-- WHAT YOU HAVE TO DO --
A faithful copy of all the data is the goal; omit the pictures.

═════ DATA SECTION

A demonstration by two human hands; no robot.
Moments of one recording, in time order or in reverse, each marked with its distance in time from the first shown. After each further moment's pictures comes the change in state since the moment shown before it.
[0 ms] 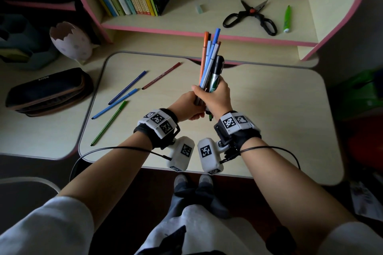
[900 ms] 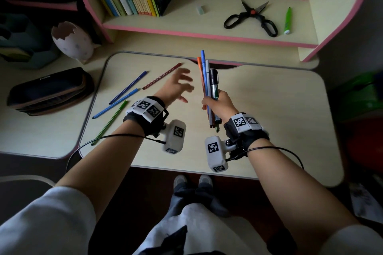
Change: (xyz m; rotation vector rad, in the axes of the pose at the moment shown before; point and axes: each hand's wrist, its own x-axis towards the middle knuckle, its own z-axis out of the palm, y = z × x) left_hand 0.004 0.004 -0.044 -0.329 0.161 0.010; right_hand 0.006 0.020 -0.018 -0.114 -0.305 0.231
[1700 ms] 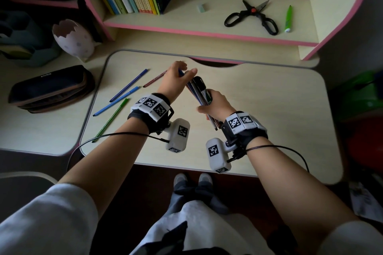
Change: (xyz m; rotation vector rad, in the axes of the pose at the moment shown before) left_hand 0.004 0.003 0.006 0.288 0.289 0.153; right_hand -0.008 -0.006 0.003 -0.359 -0.133 -0.102
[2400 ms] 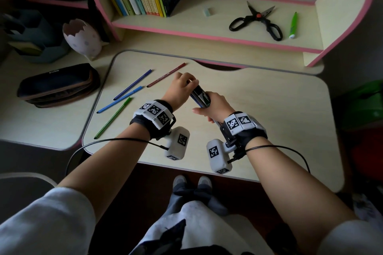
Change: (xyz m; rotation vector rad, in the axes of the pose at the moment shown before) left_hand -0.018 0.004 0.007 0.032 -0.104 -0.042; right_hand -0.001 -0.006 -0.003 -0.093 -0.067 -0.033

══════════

-- RESULT --
A demonstration by two human hands; no robot.
Moments of one recording, in time order or in reverse, each marked with its distance in time from the first shown. After each further moment's pictures comes the change in state since the moment shown before it.
[0 ms] 
[900 ms] 
Change: (xyz m; rotation vector rad, in the axes of the pose at the moment shown before; point and axes: each hand's wrist, its own x-axis towards the middle knuckle, its own z-axis out of the palm, y = z × x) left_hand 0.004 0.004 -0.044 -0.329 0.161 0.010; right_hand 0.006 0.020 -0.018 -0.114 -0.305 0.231
[1700 ms] 
Change: (xyz m; rotation vector rad, in the axes of the pose at the moment shown before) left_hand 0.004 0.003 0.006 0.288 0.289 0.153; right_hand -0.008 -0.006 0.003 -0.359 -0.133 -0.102
[2400 ms] 
Change: (xyz m; rotation vector rad, in the axes of the pose at the moment shown before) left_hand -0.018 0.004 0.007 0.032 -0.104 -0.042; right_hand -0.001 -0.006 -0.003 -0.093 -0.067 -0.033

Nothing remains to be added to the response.